Scholnick S B, Sun P C, Shaw M E, Haughey B H, el-Mofty S K
Department of Otolaryngology-Head and Neck Surgery, Washington University School of Medicine, St. Louis, Missouri 63110.
Cancer. 1994 May 15;73(10):2472-80. doi: 10.1002/1097-0142(19940515)73:10<2472::aid-cncr2820731005>3.0.co;2-b.
The inactivation of some tumor suppressor genes classically manifests itself through the loss of heterozygosity at nearby genetic mapping markers. Inactivation of these genes appears to have diagnostic/prognostic significance in some types of tumors. Molecular genetic tools based on suppressor inactivation might, therefore, have great utility in treatment planning.

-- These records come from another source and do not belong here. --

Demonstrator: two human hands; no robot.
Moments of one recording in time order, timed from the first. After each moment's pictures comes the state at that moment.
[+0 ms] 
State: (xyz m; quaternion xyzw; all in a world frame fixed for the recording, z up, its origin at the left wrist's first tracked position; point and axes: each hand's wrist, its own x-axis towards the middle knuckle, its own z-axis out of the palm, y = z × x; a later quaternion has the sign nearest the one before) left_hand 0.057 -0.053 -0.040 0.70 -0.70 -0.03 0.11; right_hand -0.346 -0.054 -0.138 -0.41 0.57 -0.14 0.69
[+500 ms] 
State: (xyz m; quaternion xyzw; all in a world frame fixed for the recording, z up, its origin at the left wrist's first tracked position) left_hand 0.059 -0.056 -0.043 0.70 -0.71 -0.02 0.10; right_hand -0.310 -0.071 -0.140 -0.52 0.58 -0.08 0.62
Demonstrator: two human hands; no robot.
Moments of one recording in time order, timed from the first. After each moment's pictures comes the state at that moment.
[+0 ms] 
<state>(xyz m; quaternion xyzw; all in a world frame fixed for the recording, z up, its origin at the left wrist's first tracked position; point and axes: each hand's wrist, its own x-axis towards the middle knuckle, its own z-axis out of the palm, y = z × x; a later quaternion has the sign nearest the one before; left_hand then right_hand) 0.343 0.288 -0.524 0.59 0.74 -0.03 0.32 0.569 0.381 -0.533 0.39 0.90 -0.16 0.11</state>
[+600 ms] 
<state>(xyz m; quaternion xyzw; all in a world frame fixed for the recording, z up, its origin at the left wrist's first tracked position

The polymerase chain reaction and highly informative microsatellite markers were used to compare DNA derived from matched sets of tumor and normal tissue samples from 37 supraglottic laryngeal squamous cell carcinomas. Tumor samples were microdissected free of contaminating normal tissue to maximize the detection of allelic loss. Polymerase chain reaction products were fractionated by denaturing gel electrophoresis and were visualized by autoradiography.
Allelic losses were frequent at TP53 (56% of the tumors), the retinoblastoma gene (Rb, 59%), and the p13-14 region of chromosome 3 (64%). In contrast, the putative metastasis suppressor, NME1 (also known as NM23), was lost infrequently (7%). NME1 allelic loss did not correlate with the presence of lymph node metastases in these patients.
The high frequencies of allelic loss at TP53, Rb, and 3p13-14 suggest that these suppressors play a major role in laryngeal carcinogenesis. In sharp contrast, the low frequency of loss at NME1 and its equal distribution in nodal metastasis-positive and -negative patients suggests that inactivation of this gene by allelic loss probably does not play a role in the development of regional metastases from these tumors. Allelic loss in 3p13-14 was found in tumors of all histopathologic grades.